Avec ce troisième album depuis leur reformation sans Martin Carr, je retrouve les Boo Radleys après les avoir laissés quelque part à la fin des années 90, au moment de leur séparation. La redécouverte a quelque chose d’assez cruel. On reconnaît bien la signature avec ces harmonies familières entre indie pop et psychédélisme. Mais dès que la mémoire convoque les albums des années 90, la comparaison devient nettement moins charitable.
Il faut évidemment avancer avec prudence.
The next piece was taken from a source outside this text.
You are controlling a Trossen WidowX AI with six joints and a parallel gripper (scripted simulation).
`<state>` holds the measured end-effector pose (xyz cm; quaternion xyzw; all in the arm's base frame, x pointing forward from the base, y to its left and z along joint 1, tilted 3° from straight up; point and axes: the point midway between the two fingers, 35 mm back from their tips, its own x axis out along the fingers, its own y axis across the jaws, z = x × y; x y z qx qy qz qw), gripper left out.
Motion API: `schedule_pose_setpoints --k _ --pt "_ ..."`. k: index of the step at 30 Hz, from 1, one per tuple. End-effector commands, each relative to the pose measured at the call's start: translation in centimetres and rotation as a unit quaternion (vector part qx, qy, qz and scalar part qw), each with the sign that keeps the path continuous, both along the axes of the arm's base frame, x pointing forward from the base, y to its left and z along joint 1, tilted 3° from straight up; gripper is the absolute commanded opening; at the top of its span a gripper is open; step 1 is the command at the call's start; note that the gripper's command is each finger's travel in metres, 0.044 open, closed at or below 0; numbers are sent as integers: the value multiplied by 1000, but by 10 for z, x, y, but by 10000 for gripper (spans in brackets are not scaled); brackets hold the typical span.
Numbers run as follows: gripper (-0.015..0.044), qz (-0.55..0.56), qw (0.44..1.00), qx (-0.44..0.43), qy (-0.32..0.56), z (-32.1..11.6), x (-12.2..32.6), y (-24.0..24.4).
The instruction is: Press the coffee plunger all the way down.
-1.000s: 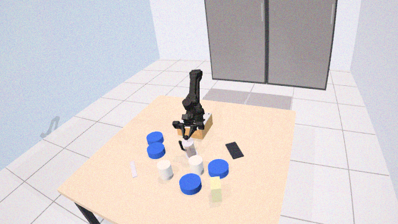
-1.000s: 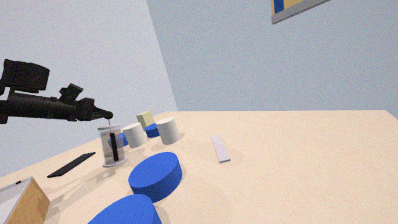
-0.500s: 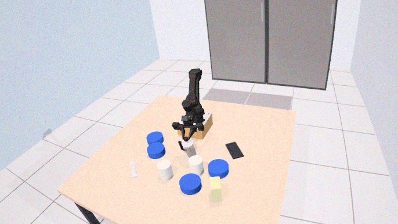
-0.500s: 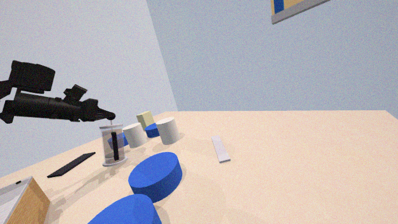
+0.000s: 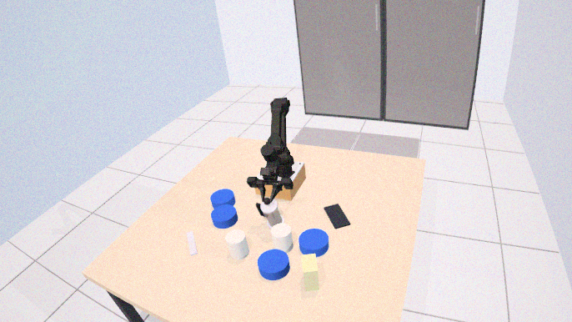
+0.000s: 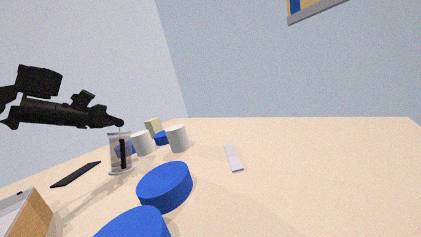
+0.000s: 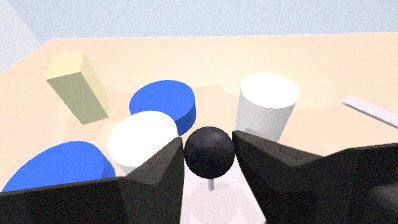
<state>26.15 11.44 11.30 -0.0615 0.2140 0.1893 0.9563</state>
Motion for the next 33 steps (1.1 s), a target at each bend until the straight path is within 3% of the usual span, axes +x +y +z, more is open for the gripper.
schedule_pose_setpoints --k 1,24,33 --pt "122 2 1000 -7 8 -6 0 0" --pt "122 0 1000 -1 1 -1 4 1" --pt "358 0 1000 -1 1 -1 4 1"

L’album porte un sujet lourd lié au décès du fils ainé du bassiste Tim Brown. Le single Living Is Easy se concentre sur ce chagrin absolu et sur le sentiment d’impuissance qui l’accompagne : «In the 20s my child would fall. This for them, would end it all. What could I do? Nothing at all. I couldn’t break their fall ». Il serait indécent de traiter cette douleur comme un simple argument critique. Cette gravité donne au disque une sincérité qu’on ne peut pas balayer d’un revers de main.
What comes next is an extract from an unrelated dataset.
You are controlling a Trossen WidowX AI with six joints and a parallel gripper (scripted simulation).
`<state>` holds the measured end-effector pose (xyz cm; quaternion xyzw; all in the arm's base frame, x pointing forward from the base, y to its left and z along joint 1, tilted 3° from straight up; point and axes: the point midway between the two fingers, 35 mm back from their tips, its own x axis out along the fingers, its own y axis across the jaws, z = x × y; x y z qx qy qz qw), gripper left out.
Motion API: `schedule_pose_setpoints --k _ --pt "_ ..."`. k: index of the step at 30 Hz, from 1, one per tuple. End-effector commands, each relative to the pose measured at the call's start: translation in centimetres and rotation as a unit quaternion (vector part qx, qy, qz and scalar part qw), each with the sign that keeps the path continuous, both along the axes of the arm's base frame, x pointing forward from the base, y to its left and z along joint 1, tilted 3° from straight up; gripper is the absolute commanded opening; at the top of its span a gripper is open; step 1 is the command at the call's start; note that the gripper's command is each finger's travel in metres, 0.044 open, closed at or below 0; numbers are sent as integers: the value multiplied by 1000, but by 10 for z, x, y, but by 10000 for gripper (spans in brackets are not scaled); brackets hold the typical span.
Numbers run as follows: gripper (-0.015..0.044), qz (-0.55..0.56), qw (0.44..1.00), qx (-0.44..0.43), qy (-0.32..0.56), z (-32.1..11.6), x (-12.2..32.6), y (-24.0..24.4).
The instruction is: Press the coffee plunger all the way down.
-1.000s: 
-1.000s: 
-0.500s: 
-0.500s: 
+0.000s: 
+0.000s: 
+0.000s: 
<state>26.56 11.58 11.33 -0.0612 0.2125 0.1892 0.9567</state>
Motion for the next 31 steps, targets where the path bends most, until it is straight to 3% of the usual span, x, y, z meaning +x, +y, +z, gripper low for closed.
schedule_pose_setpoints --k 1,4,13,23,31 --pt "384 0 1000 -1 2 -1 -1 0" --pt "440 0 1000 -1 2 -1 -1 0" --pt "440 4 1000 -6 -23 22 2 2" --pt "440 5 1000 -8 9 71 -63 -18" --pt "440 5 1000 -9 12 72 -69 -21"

Mais une fois cette pudeur posée, reste tout de même un constat difficile à éviter : sans Martin Carr les Boo Radleys ressemblent parfois à un puzzle auquel il manquerait la pièce qui donnait du sens au désordre. Les couleurs sont là, les contours aussi, quelques motifs reviennent, mais l’image finale paraît moins audacieuse. Sans Carr, le groupe a perdu de sa magie, celle qui transformait le chaos en euphorie et le mauvais goût possible en miracle pop.
Le disque n’est pas raté. Il est honnête, bien fait, parfois touchant, mais beaucoup trop sage. On attend la bifurcation, la sortie de route, le moment où la chanson va cesser d’être correcte pour devenir vraiment excitante. Or, trop souvent, elle reste à sa place. Le patchwork d’influences demeure mais il a perdu cette insolence qui faisait des Boo Radleys des années 90 autre chose qu’un simple groupe d’indie pop.
Alors oui, l’album s’écoute avec respect, d’autant plus que son arrière-plan intime impose une forme de retenue. Mais pour qui a connu les Boo Radleys dans leur période la plus aventureuse, ce respect ne suffit pas à étouffer la nostalgie. On ne ressort pas forcément déçu mais ramené vers les anciens disques, avec cette impression un peu ingrate que le présent existe surtout pour nous rappeler combien leurs albums des années 90 et notamment l’excellent Giant Steps avaient de panache. Bref, In spite of Everything est un album digne qui donne davantage envie de célébrer ce que les Boo Radleys furent que de s’enthousiasmer pleinement pour ce qu’ils sont redevenus.